Leaving the pictures out, transcribe the records below exactly.

> _ENTRIES PROVIDED_
········

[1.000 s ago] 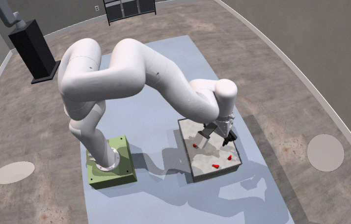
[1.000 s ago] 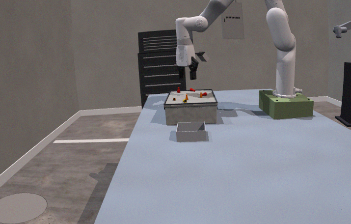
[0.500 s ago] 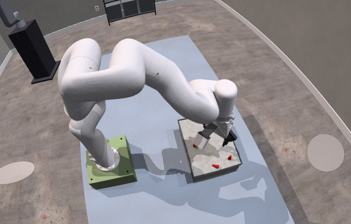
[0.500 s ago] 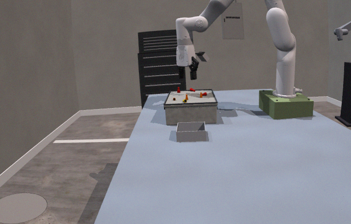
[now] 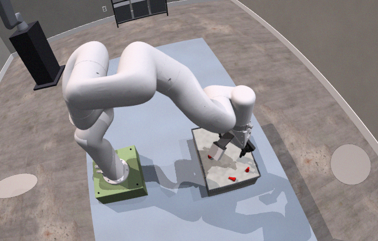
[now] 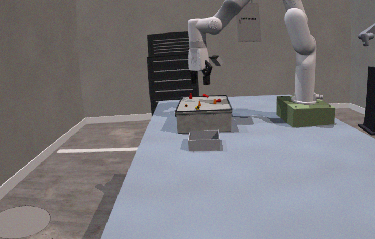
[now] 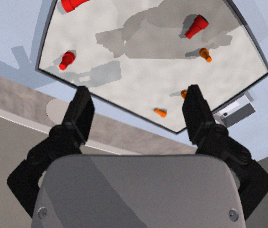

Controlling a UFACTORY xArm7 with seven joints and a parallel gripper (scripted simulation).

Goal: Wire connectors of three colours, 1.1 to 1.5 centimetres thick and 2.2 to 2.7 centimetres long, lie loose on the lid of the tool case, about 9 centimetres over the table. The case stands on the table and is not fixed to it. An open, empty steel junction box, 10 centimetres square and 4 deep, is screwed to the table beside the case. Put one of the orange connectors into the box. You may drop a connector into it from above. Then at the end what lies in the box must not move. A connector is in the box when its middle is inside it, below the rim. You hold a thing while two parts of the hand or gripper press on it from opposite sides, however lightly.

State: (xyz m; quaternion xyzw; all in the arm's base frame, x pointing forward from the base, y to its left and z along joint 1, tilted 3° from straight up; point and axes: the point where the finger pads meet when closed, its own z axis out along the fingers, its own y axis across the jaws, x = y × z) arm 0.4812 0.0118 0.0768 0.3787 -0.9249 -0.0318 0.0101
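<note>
Now: hand 150 mm to the right of the yellow connector and 80 mm above it. From my hand the other things lie so: tool case 10 mm behind, 30 mm to the left, 110 mm below.
</note>
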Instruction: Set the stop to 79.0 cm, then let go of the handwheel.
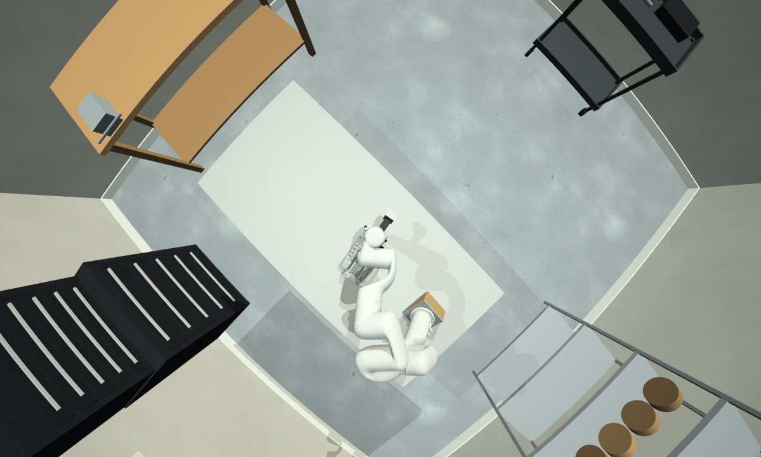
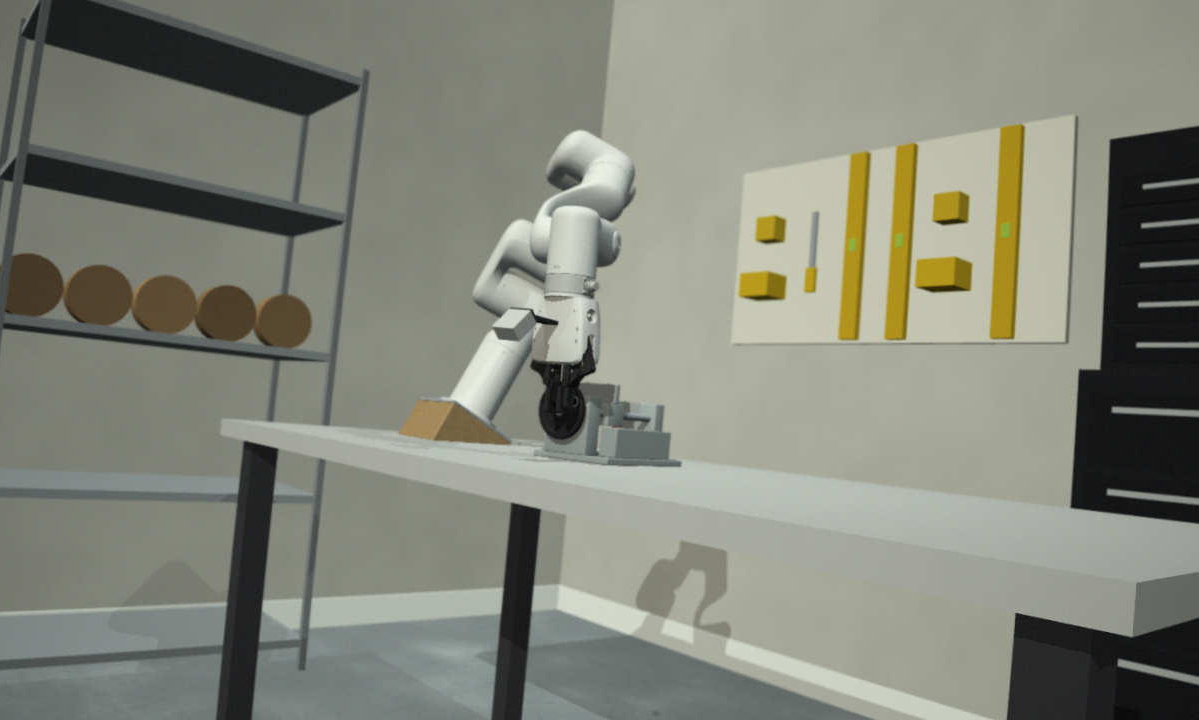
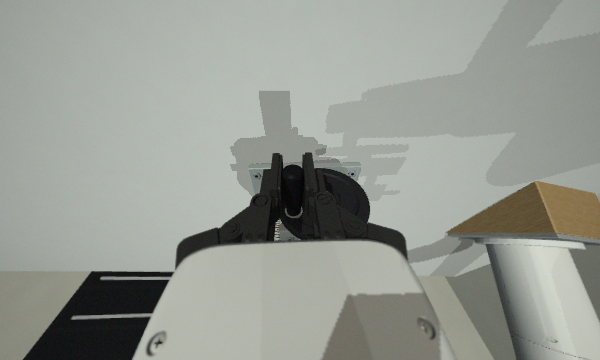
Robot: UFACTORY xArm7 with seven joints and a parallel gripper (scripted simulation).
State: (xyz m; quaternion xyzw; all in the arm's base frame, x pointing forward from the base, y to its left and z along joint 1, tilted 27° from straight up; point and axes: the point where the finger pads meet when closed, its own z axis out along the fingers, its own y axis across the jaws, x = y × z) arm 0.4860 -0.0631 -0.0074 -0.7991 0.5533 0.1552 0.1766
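My gripper is now 20 mm to the right of the black handwheel and 10 mm past it.
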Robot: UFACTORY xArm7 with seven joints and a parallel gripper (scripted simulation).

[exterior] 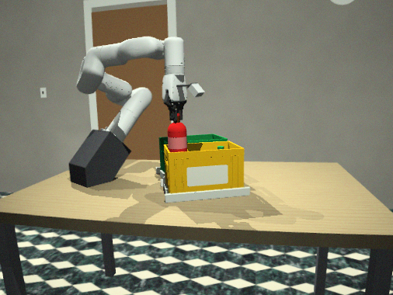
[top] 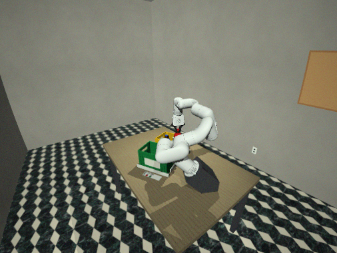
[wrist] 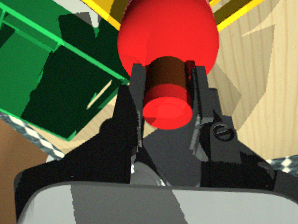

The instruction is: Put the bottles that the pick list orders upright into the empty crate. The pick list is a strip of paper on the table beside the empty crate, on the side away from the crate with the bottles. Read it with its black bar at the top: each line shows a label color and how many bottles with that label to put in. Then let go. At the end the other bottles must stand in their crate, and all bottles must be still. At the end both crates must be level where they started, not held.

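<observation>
Now: the red bottle 7 cm below my hand. Also, from my hand: green-capped bottle (5 cm ahead, 7 cm to the right, 21 cm below); then yellow crate (10 cm ahead, 2 cm to the left, 21 cm below); then white-topped bottle (12 cm ahead, 1 cm to the right, 21 cm below).
</observation>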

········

> _WRITTEN SOLUTION_
[1.000 s ago] 
[1.000 s ago] 
[0.500 s ago] 
[0.500 s ago] 
[now] 
[now] 
[now] 

Controlling a UFACTORY xArm7 with seven joints and a parallel gripper (scripted simulation).

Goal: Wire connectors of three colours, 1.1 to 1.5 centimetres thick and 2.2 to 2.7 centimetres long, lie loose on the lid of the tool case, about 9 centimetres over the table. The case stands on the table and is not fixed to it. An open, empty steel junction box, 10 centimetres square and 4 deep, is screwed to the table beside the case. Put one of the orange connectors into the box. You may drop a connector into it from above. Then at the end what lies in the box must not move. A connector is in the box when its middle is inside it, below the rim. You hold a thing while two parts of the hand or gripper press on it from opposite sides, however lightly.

State: (xyz m; quaternion xyzw; all in the arm's base frame, x pointing forward from the base, y to its left and z along joint 1, tilted 3° from straight up; point and axes: the point where the finger pads meet when closed, its own z axis out along the fingers, its own y axis across the jaws, x = y × z) arm 0.4812 0.0118 0.0768 0.3787 -0.9249 -0.0318 0.0101
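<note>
Now: hand 150 mm to the right of the yellow connector and 80 mm above it. From my hand the other things lie so: tool case 10 mm behind, 30 mm to the left, 110 mm below.
</note>
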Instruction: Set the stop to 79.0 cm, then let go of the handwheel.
Robot: UFACTORY xArm7 with seven joints and a parallel gripper (scripted simulation).
State: (xyz m; quaternion xyzw; all in the arm's base frame, x pointing forward from the base, y to its left and z along joint 1, tilted 27° from straight up; point and axes: the point where the finger pads meet when closed, its own z axis out along the fingers, its own y axis across the jaws, x = y × z) arm 0.4860 -0.0631 -0.0074 -0.7991 0.5533 0.1552 0.1766
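My gripper is now 20 mm to the right of the black handwheel and 10 mm past it.
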Robot: UFACTORY xArm7 with seven joints and a parallel gripper (scripted simulation).

[exterior] 
[top] 
[wrist] 

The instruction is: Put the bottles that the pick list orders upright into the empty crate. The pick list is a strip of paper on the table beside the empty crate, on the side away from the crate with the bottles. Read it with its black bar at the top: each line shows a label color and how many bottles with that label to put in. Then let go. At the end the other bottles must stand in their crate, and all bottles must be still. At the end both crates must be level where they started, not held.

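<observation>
Now: the red bottle 7 cm below my hand. Also, from my hand: green-capped bottle (5 cm ahead, 7 cm to the right, 21 cm below); then yellow crate (10 cm ahead, 2 cm to the left, 21 cm below); then white-topped bottle (12 cm ahead, 1 cm to the right, 21 cm below).
</observation>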

The answer was given in full.